PROBLEM REQUIREMENTS
The records are to be restated in their entirety, word for word.
********
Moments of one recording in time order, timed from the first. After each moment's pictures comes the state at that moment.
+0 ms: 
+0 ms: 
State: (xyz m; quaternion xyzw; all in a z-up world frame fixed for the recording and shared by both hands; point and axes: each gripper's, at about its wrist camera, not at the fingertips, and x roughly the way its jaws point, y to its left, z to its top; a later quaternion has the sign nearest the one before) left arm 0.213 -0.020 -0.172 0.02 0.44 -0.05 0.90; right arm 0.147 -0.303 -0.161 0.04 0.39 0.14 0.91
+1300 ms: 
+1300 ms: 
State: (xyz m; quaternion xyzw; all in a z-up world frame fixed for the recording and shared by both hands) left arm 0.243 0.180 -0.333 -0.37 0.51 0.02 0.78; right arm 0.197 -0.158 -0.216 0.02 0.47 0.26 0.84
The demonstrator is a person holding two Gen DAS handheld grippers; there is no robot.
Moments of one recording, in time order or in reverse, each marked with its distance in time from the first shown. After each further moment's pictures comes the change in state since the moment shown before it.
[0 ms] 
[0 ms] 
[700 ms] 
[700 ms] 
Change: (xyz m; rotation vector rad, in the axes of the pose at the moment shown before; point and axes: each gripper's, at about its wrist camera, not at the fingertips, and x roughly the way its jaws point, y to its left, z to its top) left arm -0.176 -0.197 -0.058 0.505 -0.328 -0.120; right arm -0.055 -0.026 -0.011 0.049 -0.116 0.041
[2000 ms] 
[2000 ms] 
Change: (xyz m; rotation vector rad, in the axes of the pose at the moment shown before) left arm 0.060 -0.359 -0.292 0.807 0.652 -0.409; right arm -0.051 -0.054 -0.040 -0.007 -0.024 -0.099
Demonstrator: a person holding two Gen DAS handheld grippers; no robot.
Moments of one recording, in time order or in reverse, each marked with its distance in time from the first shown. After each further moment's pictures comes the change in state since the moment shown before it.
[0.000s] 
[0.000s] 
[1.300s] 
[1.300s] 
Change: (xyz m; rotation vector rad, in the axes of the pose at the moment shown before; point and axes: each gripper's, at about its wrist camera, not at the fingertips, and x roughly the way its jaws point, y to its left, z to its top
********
ANSWER SECTION
Moments of one recording in time order, timed from the first. After each moment's pictures comes the state at that moment.
+0 ms: 
+0 ms: 
State: (xyz m; quaternion xyzw; all in a z-up world frame fixed for the recording and shared by both hands; point and axes: each gripper's, at about its wrist camera, not at the fingertips, and x roughly the way its jaws point, y to its left, z to its top; a later quaternion has the sign nearest the one before) left arm 0.213 -0.020 -0.172 0.02 0.44 -0.05 0.90; right arm 0.147 -0.303 -0.161 0.04 0.39 0.14 0.91
+1300 ms: 
+1300 ms: 
State: (xyz m; quaternion xyzw; all in a z-up world frame fixed for the recording and shared by both hands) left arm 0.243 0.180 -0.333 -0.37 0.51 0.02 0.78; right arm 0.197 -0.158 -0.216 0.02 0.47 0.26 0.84
The demonstrator is a person holding two Gen DAS handheld grippers; there is no robot.
Moments of one recording, in time order or in reverse, each marked with its distance in time from the first shown. After each further moment's pictures comes the change in state since the moment shown before it.
[0 ms] 
[0 ms] 
[700 ms] 
[700 ms] 
Change: (xyz m; rotation vector rad, in the axes of the pose at the moment shown before; point and axes: each gripper's, at about its wrist camera, not at the fingertips, and x roughly the way its jaws point, y to its left, z to its top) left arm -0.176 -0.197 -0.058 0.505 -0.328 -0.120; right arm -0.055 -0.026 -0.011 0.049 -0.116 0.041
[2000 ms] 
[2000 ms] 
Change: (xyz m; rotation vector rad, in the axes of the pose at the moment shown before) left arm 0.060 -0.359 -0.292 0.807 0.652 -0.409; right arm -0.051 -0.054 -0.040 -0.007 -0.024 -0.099
Demonstrator: a person holding two Gen DAS handheld grippers; no robot.
Moments of one recording, in time order or in reverse, each marked with its distance in time from the first shown. After each further moment's pictures comes the change in state since the moment shown before it.
[0.000s] 
[0.000s] 
[1.300s] 
[1.300s] 
Change: (xyz m; rotation vector rad, in the axes of the pose at the moment shown before; point and axes: each gripper's, at about its wrist camera, not at the fingertips, and x roughly the way its jaws point, y to its left, z to its top

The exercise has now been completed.